The pressure at a point inside a static fluid is same in all directions because the the collisions of particles take place isotropically.
However, at the same time pressure increases with depth. So downward pressure must not be equal to upward pressure at that point.
This two statements are contradictory and I am really confused.
What is the problem in my understanding of the topic?
Suppose that we consider an element of fluid, density $\rho$, of sides $\delta x,\,\delta y$ and $\delta z$ as shown in the diagram below.
The arrows adjacent to pressure labels, $P_0$ and $P_0+\delta P$, indicate the directions of the forces on the element which have magnitudes, $P_0\,\delta x\,\delta y$ and $(P_0+\delta P)\,\delta x\,\delta y$ due to the pressure at $z$ and $z+\delta z$ respectively.
If the element is assumed to be in equilibrium the net force on it must be zero,
ie $P_0\,\delta x\,\delta y - (P_0+\delta P)\,\delta x\,\delta y-\delta x \,\delta y\,\delta z \,\rho\,g=0 \Rightarrow \dfrac {\delta P}{\delta z} = - \rho \,g$
and if $\delta z \to 0$ then $\dfrac {dP}{dz} = - \rho \,g$ which is called the hydrostatic equation.
I imagine that you were considering a point, which has no dimensions, in the fluid, where you could say that the pressure was $P_0$ and there was also a rate of change of pressure with respect to height, $z$.

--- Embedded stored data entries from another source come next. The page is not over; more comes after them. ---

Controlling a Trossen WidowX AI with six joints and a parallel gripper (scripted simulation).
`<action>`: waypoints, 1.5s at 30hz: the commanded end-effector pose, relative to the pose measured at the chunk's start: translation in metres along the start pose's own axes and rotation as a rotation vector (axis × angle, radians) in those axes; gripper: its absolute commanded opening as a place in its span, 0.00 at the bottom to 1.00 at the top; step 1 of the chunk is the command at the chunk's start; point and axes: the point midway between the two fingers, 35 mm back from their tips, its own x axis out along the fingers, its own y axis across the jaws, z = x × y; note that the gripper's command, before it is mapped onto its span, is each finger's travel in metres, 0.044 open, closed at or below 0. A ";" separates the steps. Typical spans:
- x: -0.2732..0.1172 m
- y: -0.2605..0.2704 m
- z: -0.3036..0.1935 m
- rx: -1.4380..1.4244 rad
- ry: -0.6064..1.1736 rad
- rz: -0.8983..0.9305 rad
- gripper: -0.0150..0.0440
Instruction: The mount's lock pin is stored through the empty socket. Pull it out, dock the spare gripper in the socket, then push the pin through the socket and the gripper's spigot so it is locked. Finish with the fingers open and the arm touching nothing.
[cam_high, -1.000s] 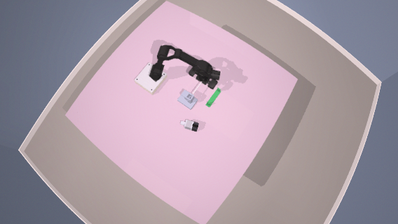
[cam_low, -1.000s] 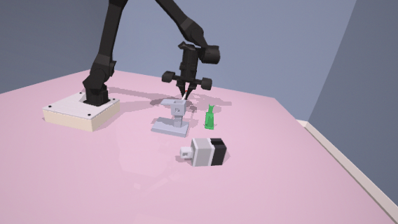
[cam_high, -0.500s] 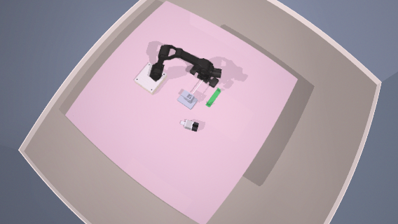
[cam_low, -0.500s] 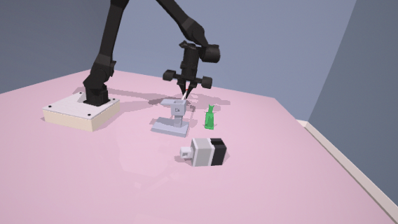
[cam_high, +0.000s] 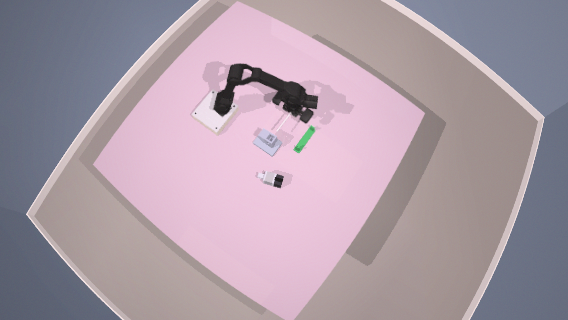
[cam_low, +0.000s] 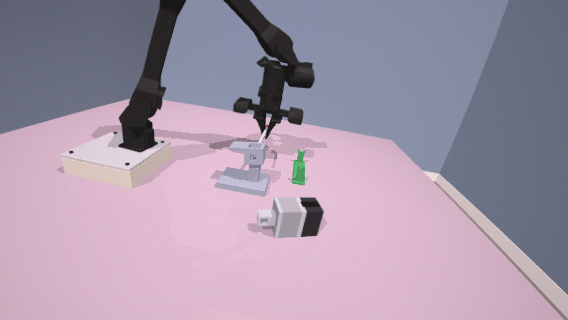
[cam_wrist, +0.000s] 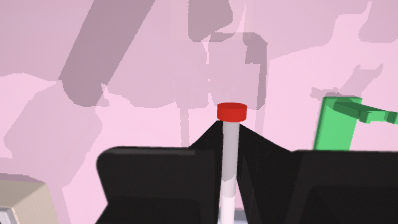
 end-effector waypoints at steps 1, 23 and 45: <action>-0.006 -0.001 0.001 0.003 0.001 -0.003 0.25; -0.021 0.001 0.002 0.002 0.006 0.012 0.25; -0.031 -0.061 0.029 0.004 0.003 0.006 0.25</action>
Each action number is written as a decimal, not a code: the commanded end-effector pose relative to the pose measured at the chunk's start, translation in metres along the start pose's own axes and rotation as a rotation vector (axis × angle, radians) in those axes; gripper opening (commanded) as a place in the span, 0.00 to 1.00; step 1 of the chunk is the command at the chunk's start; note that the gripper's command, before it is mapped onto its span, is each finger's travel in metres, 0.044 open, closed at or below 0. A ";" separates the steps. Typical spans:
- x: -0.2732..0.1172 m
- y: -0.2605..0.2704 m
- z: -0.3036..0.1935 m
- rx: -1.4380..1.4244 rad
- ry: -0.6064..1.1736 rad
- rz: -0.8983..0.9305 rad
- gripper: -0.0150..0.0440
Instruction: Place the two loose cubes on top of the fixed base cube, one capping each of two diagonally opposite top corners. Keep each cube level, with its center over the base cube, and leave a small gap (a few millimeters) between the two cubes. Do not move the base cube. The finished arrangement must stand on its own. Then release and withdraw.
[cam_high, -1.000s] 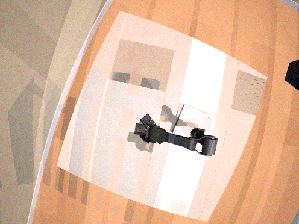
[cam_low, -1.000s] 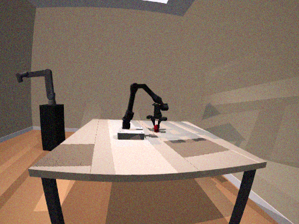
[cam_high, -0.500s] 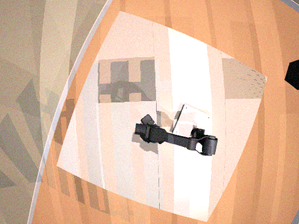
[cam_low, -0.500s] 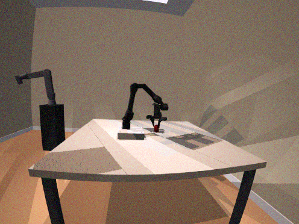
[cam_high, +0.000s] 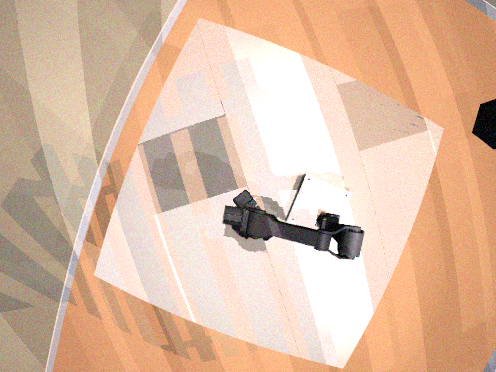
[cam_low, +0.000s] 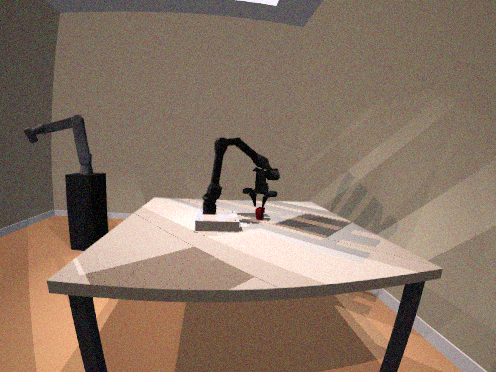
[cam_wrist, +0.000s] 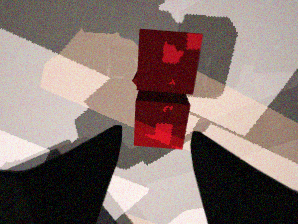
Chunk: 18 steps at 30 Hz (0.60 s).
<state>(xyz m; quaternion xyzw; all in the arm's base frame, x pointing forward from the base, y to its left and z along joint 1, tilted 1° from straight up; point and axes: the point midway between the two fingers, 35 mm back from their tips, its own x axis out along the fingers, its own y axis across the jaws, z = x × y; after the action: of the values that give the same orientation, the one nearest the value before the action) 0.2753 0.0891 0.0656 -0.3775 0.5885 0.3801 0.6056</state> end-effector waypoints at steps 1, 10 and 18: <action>-0.008 -0.002 0.002 0.000 -0.009 -0.009 0.60; -0.020 -0.002 0.002 0.000 -0.009 -0.009 0.60; -0.030 -0.002 0.002 0.000 -0.009 -0.009 0.60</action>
<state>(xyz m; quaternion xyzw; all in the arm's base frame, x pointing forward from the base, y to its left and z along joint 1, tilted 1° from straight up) 0.2749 0.0888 0.0892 -0.3774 0.5882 0.3798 0.6061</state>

The issue you are having is a problem of scale. You are completely correct that if you were to take a small “box” of the fluid from the bulk, the pressure exerted on the upper and lower portions of the fluid would not be equal, but only nearly equal. But in the limit that this fluid “box” becomes infinitesimally small, so too does the difference in the pressure between the upper and lower portions. In your case, you refer to a “point,” which has no dimensionality and therefore you are utterly incapable of discerning any pressure differential. Of course you are right that the pressure is isotropic when looking side to side, as the gravity experienced should be the same. Interestingly, if you zoom in to a molecular scale you will run into the interesting question of whether it even makes sense to talk about pressure anymore, as the interactions now appear much more local and you can only talk about an average pressure. Just a bit of food for thought.
I also think that the point made in an earlier comment is important to reiterate. Pressure is a scalar, nor a vector. This means that pressure depends on the magnitude of the force exerted on some unit area, not what direction you are measuring that force from. More technically, you would have to specify axes and define the stress tensor if you wished to do a more rigorous analysis of some directionally dependent phenomena. But in your case it is perfect consistent to define the pressure at any given point in space and be done with it.